Once my 4-yr.-old Spencer got dropped off at his playschool shortly after 10am, all hell seem to break loose w/ his younger brother Cole. First there was the the coffee incident.
I turned my head for what seemed like two seconds in the kitchen only to find that he had dug his hand into the trashcan and pulled out the spent bag of coffee grounds (Millstone's medium roasted Foglifter) and spilled the tablespoon unconsciously left in the bag all over the floor. Then he managed to open the drawer that houses most of the kid videos and sprawled them across the family room floor. As I was cleaning up that mess, he stood in front of the cabinet full of snacks and pulled and pulled and pulled until the child-proof lock gave in like a Kryptonite lock on a bicycle messenger in Brooklyn: they promised me safety but I didn't get it. Then, my little monster did his best Denise The Menace impression when he stormed into his older brother's room and took his recently-made-out-of-an-old-baby-formula-can hand drum and preceeded to try and eat the rubber band that held the decorative cover slash drum skin over the plastic cap and tried to eat it. "Eat, Eat!" he said with a big smile on his face and slobber in the corner's of his mouth.

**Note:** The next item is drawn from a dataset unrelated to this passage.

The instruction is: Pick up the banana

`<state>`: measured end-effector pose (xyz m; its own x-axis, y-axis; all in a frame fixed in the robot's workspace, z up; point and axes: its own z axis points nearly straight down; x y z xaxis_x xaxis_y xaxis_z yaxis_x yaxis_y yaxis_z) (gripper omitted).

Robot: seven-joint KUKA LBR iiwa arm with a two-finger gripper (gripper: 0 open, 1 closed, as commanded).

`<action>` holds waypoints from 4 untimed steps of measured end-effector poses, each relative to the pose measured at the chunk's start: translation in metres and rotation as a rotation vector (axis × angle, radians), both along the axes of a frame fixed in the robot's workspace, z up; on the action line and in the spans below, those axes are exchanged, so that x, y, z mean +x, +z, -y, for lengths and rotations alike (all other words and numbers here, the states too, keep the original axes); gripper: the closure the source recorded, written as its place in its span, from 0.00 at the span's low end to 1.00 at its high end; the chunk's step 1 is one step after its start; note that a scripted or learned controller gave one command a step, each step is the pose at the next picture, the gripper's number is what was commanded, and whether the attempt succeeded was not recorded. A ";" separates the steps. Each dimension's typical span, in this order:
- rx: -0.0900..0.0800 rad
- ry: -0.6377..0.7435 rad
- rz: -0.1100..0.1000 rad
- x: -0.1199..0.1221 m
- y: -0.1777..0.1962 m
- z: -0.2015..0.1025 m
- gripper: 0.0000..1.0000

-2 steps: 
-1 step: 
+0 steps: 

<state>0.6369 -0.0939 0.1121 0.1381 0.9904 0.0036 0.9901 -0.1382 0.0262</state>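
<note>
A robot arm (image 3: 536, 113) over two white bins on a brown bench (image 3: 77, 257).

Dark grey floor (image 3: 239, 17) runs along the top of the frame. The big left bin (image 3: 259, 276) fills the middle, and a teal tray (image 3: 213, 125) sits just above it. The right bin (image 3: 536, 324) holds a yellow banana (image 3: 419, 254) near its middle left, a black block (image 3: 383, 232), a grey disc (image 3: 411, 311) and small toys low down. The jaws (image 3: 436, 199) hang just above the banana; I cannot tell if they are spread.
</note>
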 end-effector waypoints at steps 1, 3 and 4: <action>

The crash & burn was coming and I could see it. Parents call this "the meltdown." So I dressed Cole up nice and warm and a little after noon we set off to pick up his bro from school at 1pm.

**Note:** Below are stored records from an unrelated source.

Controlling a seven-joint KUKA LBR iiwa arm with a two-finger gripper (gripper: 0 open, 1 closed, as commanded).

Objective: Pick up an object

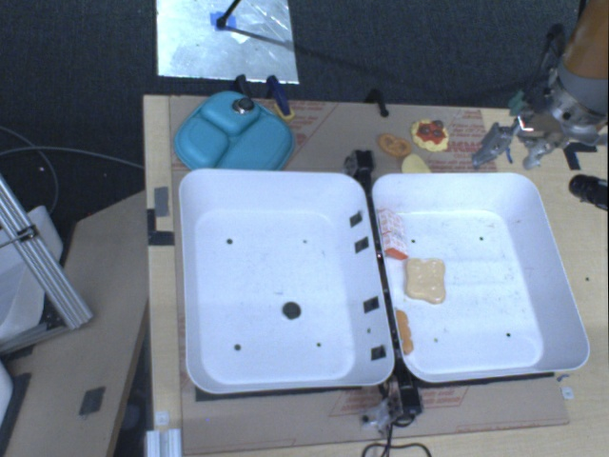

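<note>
- Nearest me, the right bin (533, 284) holds a pale toast-shaped toy (425, 280); I judge it light, stiff, graspable across its edges.
- My hand (519, 146) hangs released at one o'clock.

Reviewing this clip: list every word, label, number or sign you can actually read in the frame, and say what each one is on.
No text is readable.
Red printing on the cardboard sheet under the bins: too blurred to read.
Red-and-white packet at the right bin's left wall: markings too small to read.
Black tabs along the left bin's right wall: no lettering visible.
</note>
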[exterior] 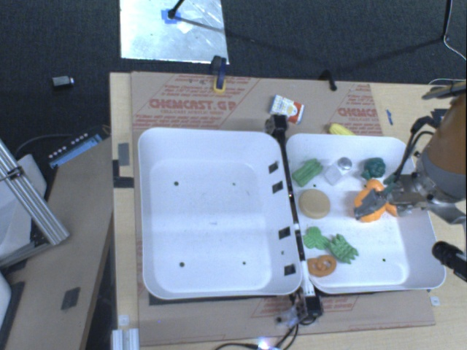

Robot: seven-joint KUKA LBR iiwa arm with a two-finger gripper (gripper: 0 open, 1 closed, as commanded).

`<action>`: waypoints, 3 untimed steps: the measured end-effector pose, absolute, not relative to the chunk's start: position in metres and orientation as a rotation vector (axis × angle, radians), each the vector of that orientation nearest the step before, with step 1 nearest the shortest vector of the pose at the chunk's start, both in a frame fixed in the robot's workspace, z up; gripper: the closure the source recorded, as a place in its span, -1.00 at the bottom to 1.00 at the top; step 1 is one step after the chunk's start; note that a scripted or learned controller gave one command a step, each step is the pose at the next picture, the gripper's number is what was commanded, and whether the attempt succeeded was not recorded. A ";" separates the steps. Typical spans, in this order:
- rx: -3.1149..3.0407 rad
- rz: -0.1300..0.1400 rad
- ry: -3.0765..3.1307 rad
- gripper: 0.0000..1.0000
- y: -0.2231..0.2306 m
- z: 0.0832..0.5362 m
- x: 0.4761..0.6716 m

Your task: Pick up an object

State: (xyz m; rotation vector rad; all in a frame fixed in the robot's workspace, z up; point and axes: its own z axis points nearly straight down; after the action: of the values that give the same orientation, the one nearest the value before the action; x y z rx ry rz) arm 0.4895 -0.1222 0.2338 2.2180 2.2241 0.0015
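Gripper (373, 204) is low inside the right bin (416, 268), and you can see its dark fingers closed around an orange object (372, 199), which sits between them over the bin floor; I cannot tell if the object is lifted or touches the floor. The grey arm (445, 168) comes to it from the right side, across the bin's right rim.

Taking the orange object as your landmark: just to its left lies a round tan disc (315, 203). Above it and a little right is a dark green object (374, 168), and above-left of it a small clear-and-silver piece (339, 169). Further left of that one you find a light green ridged block (307, 171). Below-left of the orange object are two green toys close together, a rounded one (315, 237) and a spiky one (341, 248), and under them a small orange ring-like piece (321, 265) near the divider (290, 203) between the bins.

Well to the left of the orange object, past the divider, is the left bin (157, 268). Above the orange object, outside the bin on the cardboard sheet (190, 102), lies a yellow item (341, 130)
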 end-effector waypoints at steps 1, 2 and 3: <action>2.224 -0.003 2.226 -1.00 -0.113 0.083 0.503; 2.217 0.005 2.222 1.00 -0.114 0.101 0.505; 2.209 0.006 2.228 1.00 -0.084 0.090 0.562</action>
State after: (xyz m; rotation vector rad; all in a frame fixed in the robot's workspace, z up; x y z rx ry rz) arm 0.5616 -0.0837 0.0897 2.2087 2.2284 0.0063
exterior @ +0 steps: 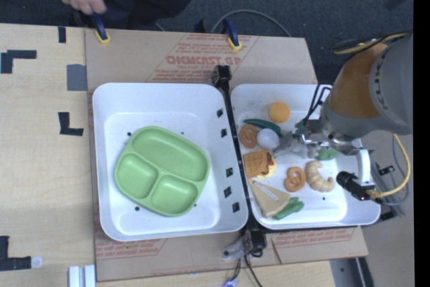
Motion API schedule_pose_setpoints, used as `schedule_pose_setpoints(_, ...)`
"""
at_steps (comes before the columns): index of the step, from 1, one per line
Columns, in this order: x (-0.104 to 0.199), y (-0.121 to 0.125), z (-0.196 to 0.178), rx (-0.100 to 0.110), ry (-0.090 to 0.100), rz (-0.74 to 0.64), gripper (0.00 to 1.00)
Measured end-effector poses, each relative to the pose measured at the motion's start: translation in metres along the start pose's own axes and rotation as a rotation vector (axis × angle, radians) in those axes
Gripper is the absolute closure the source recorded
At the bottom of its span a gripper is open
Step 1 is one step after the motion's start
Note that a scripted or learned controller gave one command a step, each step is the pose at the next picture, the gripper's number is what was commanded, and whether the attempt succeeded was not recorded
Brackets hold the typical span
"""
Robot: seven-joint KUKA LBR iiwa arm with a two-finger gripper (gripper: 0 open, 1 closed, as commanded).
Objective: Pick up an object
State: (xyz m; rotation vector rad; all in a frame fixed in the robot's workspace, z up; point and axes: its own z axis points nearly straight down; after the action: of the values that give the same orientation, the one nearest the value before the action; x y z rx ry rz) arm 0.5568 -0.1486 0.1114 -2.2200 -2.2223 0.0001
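Nearest the camera, a pale wedge-shaped toy sandwich (269, 197) lay at the front of the right white bin (349, 215). Behind it sat a toy waffle (258, 163), pretzel (293, 178), croissant (318, 175), white ball (267, 138) and orange ball (279, 111). Low over that bin hung the metal gripper (304, 138), beside the white ball; whether it was clenched or released could not be told. Judging by this, nothing had been lifted yet.

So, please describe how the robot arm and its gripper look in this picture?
The arm is thick and rounded, grey, with a broad orange band above the wrist. Thin black and yellow cables run along it, on the right. The gripper is a small metallic, silver-grey piece with dark parts; finer details are too small to tell.
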Motion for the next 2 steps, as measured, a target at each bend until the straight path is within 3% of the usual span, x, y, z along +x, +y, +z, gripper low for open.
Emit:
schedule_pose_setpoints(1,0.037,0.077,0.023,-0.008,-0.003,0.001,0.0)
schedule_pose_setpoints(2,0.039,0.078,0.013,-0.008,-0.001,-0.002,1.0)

I knew he needed a nap and I needed some fresh air. Homie was crashed by the time I got to the end of the driveway. So I bought a daily paper to catch up on stats from the UNC basketball game I missed while at band practice the night before. I drove down the street to Spencer's school and picked him up.

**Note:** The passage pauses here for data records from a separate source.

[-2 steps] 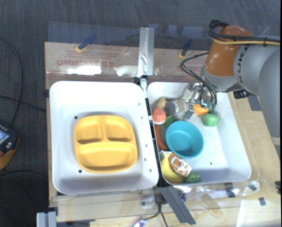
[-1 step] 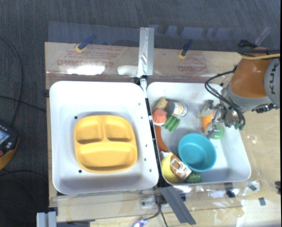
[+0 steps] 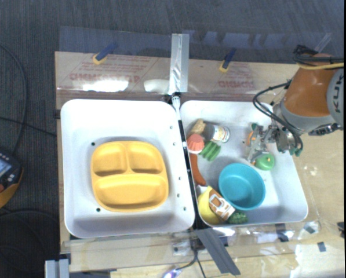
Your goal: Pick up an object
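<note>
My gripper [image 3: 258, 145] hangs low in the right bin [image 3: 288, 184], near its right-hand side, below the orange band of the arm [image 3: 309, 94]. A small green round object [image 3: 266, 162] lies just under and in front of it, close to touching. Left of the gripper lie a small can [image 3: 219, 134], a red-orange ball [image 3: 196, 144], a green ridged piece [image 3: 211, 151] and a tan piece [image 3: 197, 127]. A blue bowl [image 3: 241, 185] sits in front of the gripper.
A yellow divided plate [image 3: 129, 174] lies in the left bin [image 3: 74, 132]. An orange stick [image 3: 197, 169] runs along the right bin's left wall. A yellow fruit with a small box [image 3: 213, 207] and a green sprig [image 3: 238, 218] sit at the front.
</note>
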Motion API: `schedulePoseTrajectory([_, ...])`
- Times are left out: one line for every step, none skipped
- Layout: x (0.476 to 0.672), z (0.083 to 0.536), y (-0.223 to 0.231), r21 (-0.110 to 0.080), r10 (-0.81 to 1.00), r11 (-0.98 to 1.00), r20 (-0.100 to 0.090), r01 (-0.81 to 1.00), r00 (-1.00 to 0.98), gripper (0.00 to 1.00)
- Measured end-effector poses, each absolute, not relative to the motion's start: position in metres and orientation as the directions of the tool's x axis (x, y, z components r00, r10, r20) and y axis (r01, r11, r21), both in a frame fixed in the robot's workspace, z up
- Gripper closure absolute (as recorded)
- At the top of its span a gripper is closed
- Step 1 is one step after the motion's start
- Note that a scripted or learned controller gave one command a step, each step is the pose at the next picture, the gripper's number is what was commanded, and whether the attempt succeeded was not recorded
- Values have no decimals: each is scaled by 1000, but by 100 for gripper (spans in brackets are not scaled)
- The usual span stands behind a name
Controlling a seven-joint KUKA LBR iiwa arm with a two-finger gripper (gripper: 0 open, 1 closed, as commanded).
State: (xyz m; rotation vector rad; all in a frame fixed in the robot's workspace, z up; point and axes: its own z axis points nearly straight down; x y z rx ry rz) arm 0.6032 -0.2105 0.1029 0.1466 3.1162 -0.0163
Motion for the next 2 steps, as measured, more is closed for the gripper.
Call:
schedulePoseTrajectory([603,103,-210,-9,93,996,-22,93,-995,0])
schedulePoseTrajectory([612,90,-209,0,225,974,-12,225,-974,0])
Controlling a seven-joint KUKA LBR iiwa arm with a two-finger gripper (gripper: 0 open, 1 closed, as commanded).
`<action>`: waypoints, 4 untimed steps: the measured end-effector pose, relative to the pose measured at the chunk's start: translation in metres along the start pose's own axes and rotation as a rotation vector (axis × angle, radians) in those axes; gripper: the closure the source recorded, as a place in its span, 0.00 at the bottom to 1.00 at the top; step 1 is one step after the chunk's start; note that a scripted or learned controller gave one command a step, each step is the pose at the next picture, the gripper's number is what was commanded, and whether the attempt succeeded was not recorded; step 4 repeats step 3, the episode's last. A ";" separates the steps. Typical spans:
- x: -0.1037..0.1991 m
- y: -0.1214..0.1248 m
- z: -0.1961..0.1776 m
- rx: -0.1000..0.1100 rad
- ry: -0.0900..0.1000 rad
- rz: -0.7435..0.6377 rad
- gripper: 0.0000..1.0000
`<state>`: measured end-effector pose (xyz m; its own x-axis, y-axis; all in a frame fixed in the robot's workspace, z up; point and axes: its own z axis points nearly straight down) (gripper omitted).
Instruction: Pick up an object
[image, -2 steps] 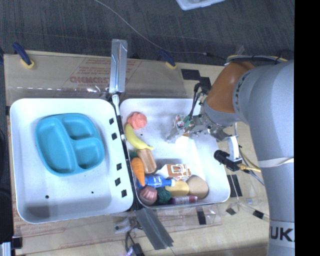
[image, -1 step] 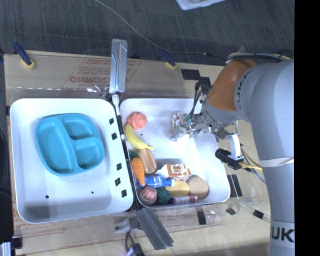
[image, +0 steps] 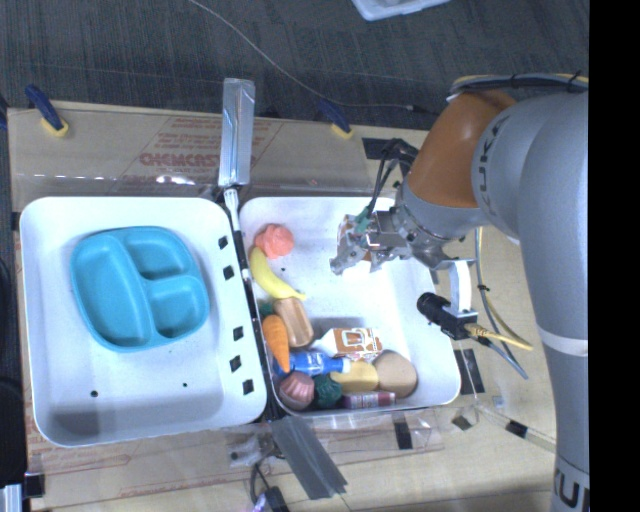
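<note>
Two white bins side by side on the counter (image: 120, 130). In the left bin (image: 50, 330), only a blue divided plate (image: 140, 285), lying flat, well apart from the arm. In the right bin (image: 420, 330), a crowd of toy food pressed along the left wall and the near edge, probably because the bin floor lets loose things slide together: a pink round piece (image: 274, 240) at the top, just below it a banana (image: 272, 275), then a brown sausage-like piece (image: 295, 320) and a carrot (image: 277, 342), further a small carton (image: 356, 343), a blue piece (image: 318, 364), a tan egg-shaped piece (image: 397, 373) and others touching each other.

End effector (image: 352, 245) held above the bare upper part of the right bin, near the banana and the pink piece but apart from both. Nothing visible between the fingers; how far open, cannot tell, too small and cluttered there. Wrist tilted toward the left, likely to reach the pile from the free side. Pick not yet done, by this look. Tight packing of the pile a risk for a clean grasp.
</note>
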<state>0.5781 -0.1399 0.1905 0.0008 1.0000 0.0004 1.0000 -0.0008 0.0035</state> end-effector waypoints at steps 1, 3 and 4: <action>0.015 0.018 -0.048 0.004 0.000 -0.237 1.00; 0.055 -0.007 -0.085 0.004 -0.001 -0.144 1.00; 0.055 -0.007 -0.085 0.004 -0.001 -0.144 1.00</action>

"They had cupcakes for Edward's birthday," said his teacher. "So he may be a little jeeped up." This is good I thought as I had to make a quick run to the grocery store and didn't want Spencer to fall asleep on the way; but I needed to drive far enough that Cole got a good nap in. When I got to the Harris Teeter a short time later, the parking lot was mobbed with SWACOSS types. That's Southerners With A Chance Of Snow Syndrome folks. You know, the people who panic at the first sign of flurries and run out and buy milk, eggs and bottled water. Beer? Don't forget the beer.
These people do the same thing when hurricanes roll through.
So I end up holding sleepyhead Cole while I push Spencer around in a cart trying to get a few meager essentials. By the time I'm in the checkout line, both are crashed out. Spencer in the shopping cart and Cole on my shoulder. All I'm thinking is goddamn I wish they had one of those lil Starbucks coffee bars in the joint because I sure could use a lift. I want a shoulder to nap on myself.